No air conditioner for you, bub, sweat it out. Too bad if you don’t like it, the Paris committee has a planet to save.

This is no exaggeration. Consider: “In the lead-up to the Games, French officials were uncompromising in their view that A/C would be unnecessary and unacceptable because of the impact of energy consumption on the climate,” the Times also tells us. “‘I have a lot of respect for the comfort of athletes, but I think a lot more about the survival of humanity,’ Paris Mayor Anne Hidalgo told a French radio station last year.” Seriously?

France derives 68 percent (leading all nations) of its electricity from nuclear power. In other words, unless her brain has been frozen by the AC she likely enjoys whenever fancying it, Madame Mayor has to know the Olympics’ policy won’t reduce CO2 emissions one iota. It’s all posturing — symbolism over substance.

It’s now yesterday’s news, too. The Times additionally tells us that complaints forced event organizers to relent and allow teams to order their own AC units and transport them to the Olympic village on their own dime. The paper further points out, however, that this tilts the playing field: Poorer nations’ teams may not be able to afford this luxury. So while in France there’s a bit more liberté now, égalité is out the window thanks to left-wing hangups.

That’s not all, either. Again mirroring Beijing, 2024’s Olympic athletes have also complained about cramped conditions, poor food (lack of protein), and “recyclable cardboard beds.” (Really, you can’t make this stuff up.)

It’s Easy Being Idealistic When You Don’t Have to Live With Your Ideals

All this said, the spirit behind the aforementioned isn’t unique; rather, it’s typical leftist outsourcing of sacrifice. Just consider the liberal NYC parent who, unhappy about a plan to integrate his kid’s Brooklyn school, said in 2015, “It’s more complicated when it’s about your own children.” Somehow, suddenly, he no longer viewed “Our strength lies in our diversity” as axiomatically true.

This prompted National Review to dub Brooklyn “the Capitol of Liberal Hypocrisy.” But the competition is stiff. Just consider the plight of “Mr. D,” a multiple sclerosis patient living in Gothenburg, Sweden. Mr. D was denied a more effective and expensive medication — even though he was willing to pay for it — because, wrote columnist Walter Williams in 2009, “bureaucrats said it would set a bad precedent and lead to unequal access to medicine.”

Now, exit questions: Do you think a Swede in the government’s upper echelons or some other connected pseudo-elite would’ve been denied a life-improving medication and essentially told “Stay crippled in equality’s name”?

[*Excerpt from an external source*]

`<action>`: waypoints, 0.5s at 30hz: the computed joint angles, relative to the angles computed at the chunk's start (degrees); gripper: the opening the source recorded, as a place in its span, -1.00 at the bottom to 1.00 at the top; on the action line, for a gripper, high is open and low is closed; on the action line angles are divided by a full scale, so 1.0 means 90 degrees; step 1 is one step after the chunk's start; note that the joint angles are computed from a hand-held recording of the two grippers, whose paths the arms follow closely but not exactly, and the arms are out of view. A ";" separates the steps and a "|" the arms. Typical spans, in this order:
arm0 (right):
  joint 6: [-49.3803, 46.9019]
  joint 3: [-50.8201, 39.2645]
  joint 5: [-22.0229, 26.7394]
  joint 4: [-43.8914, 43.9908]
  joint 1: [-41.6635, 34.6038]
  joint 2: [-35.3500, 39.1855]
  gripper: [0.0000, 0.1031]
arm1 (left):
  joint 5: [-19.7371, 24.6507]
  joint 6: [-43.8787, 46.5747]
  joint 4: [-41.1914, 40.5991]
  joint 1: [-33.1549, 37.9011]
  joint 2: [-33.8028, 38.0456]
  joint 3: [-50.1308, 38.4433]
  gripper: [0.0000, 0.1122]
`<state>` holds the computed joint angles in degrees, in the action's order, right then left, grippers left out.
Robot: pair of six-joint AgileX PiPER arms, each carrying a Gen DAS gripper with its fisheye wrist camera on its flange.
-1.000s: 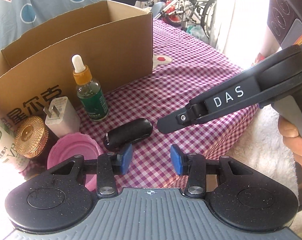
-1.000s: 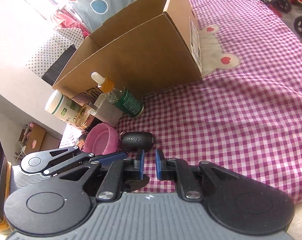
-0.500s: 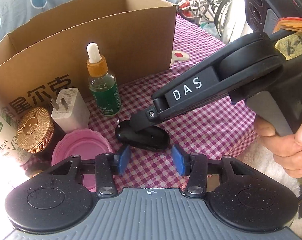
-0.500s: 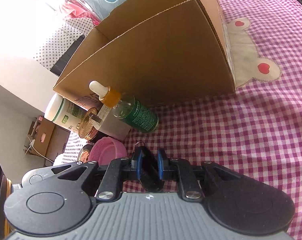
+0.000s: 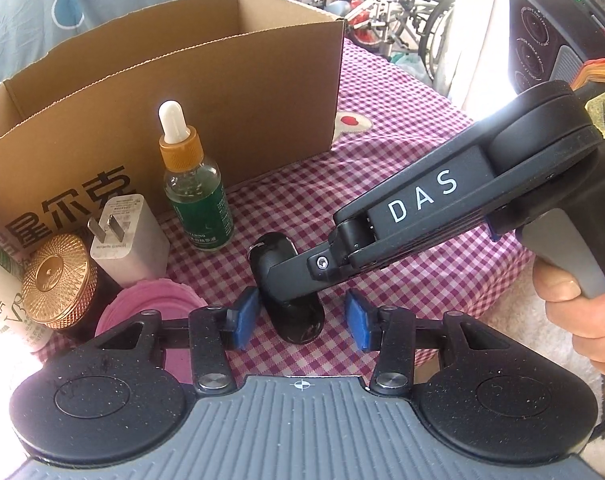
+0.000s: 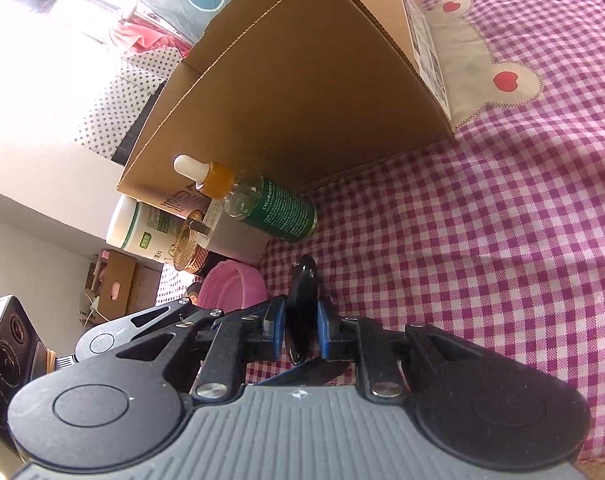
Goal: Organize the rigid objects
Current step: 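Lift the black oval case and carry it over the box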
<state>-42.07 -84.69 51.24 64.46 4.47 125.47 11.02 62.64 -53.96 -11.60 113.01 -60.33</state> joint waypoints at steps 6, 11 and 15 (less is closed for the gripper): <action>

Do American pseudo-elites (e.g., Nancy Pelosi) “diversify” their neighborhoods as they preach others should do? As pundit Tucker Carlson put it, where they live it still looks like 1955.

And do you suppose Mayor Hidalgo and the other well-heeled greentopians would deny themselves AC (and creature comforts generally), even while buzzing around on their private jets on their way to a climate conference?

This story’s moral: When you’re a pseudo-elite whose best event is pretending to care, you stick the landing and get the gold every time when stickin’ it to the little guy.